Step 4. Export the Notebook Maps as Standalone Web Maps

You may want to view/share the maps generated in your notebook as standalone web maps. Standalone web maps can be displayed on web and mobile devices without the need for notebook dependencies. They look exactly like the inline maps in your notebook and carry with them all the interactivity and control parameters defined in your code. The web map will include your data packaged in the HTML file. You can generate a standalone web map from mapboxgl by calling create_html() with standard Python protocol. The standalone web maps will be written to your Jupyter notebook home directory.

In [20]:
# Generate a standalone web map of the USWTDB cluster map 
with open('uswtdbClusterMap.html', 'w') as f:
    f.write(turbineClustersMap.create_html())

# Generate a standalone web map of the California USWTDB graduated symbol map    
with open('uswtdbGradSymbolMap.html', 'w') as f:
    f.write(turbineGradSymbolMap.create_html())

USWTDB Attribution and Disclaimer

The creation of the USWTDB was jointly funded by the U.S. Department of Energy (DOE) Wind Energy Technologies Office (WETO) via the Lawrence Berkeley National Laboratory (LBNL) Electricity Markets and Policy Group, the U.S. Geological Survey (USGS) Energy Resources Program, and the American Wind Energy Association (AWEA). The database is being continuously updated through collaboration among LBNL, USGS, and AWEA. Wind turbine records are collected and compiled from various public and private sources, digitized or position-verified from aerial imagery, and quality checked. Technical specifications for turbines are obtained directly from project developers and turbine manufacturers, or they are based on data obtained from public sources.

Map services and data downloaded from the U.S. Wind Turbine Database are free and in the public domain. There are no restrictions; however, we request that the following acknowledgment statement be included in products and data derived from our map services when citing, copying, or reprinting: "Map services and data are available from U.S. Wind Turbine Database, provided by the U.S. Geological Survey, American Wind Energy Association, and Lawrence Berkeley National Laboratory via https://energy.usgs.gov/uswtdb.

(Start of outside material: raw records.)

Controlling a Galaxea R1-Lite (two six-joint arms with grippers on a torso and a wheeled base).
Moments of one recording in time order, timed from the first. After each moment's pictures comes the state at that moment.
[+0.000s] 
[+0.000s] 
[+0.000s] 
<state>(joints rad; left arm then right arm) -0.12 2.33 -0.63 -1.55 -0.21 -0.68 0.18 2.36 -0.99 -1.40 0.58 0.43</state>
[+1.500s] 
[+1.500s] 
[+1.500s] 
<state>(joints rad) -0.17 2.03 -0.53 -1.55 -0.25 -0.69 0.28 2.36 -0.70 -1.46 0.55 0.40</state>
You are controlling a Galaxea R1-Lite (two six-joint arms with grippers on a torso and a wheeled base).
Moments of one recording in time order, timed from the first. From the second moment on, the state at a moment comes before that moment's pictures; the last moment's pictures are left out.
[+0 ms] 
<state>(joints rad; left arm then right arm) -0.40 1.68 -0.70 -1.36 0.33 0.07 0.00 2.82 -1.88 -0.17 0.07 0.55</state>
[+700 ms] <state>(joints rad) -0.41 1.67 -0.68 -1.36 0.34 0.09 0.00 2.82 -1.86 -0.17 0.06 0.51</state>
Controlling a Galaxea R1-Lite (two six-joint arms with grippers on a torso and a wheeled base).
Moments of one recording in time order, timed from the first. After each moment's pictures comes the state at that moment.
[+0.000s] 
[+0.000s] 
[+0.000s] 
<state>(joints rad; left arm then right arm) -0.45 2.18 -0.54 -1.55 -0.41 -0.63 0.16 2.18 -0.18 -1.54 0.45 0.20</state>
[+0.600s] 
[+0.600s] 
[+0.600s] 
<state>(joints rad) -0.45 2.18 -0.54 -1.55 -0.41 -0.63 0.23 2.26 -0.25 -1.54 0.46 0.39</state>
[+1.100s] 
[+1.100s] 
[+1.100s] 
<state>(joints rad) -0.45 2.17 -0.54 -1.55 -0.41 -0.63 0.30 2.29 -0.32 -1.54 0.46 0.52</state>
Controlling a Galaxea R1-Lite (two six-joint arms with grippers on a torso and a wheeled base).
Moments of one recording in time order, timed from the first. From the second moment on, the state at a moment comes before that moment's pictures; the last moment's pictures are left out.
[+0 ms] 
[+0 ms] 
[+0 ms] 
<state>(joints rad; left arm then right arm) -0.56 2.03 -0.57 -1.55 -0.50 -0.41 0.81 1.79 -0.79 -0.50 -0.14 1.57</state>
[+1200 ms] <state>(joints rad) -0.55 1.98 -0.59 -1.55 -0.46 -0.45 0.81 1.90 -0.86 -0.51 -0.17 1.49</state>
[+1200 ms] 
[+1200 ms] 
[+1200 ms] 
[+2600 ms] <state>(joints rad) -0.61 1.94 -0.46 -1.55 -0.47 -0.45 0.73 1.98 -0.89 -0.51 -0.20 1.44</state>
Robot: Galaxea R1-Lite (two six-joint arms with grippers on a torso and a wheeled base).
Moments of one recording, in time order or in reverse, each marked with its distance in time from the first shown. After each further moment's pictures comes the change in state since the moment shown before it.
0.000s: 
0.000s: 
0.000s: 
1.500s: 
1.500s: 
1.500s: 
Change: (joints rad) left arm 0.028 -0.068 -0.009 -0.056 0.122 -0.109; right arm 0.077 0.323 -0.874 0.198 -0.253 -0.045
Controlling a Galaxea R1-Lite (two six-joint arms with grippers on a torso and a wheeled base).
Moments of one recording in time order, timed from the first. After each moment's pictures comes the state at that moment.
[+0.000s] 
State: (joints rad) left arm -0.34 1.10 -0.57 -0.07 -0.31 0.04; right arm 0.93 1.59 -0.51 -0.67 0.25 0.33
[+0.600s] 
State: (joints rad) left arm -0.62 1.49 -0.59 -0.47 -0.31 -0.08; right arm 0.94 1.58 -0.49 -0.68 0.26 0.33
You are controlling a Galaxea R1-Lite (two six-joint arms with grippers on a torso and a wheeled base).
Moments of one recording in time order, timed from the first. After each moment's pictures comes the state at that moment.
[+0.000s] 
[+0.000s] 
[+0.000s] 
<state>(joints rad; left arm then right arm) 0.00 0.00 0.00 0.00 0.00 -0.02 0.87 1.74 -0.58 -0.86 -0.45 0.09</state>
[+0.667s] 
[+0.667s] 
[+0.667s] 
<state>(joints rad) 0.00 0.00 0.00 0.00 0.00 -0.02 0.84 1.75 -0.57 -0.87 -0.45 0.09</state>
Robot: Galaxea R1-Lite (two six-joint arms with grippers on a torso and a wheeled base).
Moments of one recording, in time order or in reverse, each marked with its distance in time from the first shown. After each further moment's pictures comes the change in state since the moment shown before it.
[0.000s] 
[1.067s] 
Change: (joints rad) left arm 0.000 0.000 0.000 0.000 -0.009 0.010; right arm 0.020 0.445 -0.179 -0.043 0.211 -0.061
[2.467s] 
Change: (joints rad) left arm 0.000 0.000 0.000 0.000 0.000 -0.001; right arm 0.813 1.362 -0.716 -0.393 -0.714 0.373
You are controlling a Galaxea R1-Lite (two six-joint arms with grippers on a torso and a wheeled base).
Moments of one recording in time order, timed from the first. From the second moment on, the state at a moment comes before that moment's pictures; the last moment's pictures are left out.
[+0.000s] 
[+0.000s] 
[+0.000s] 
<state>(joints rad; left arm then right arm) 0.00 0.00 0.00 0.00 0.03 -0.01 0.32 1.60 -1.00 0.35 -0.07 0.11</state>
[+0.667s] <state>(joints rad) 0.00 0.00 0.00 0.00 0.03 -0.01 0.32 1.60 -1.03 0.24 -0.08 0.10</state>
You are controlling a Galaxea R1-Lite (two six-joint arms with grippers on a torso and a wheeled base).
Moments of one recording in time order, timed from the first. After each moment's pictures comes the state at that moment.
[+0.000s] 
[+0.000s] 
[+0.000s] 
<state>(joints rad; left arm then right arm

Although this digital spatial database has been subjected to rigorous review and is substantially complete, it is released on the condition that neither the USGS, LBNL, AWEA nor the United States Government nor any agency thereof, nor any employees thereof, makes any warranty, expressed or implied, or assumes any legal liability or responsibility for the accuracy, completeness, or usefulness of any information contained within the database.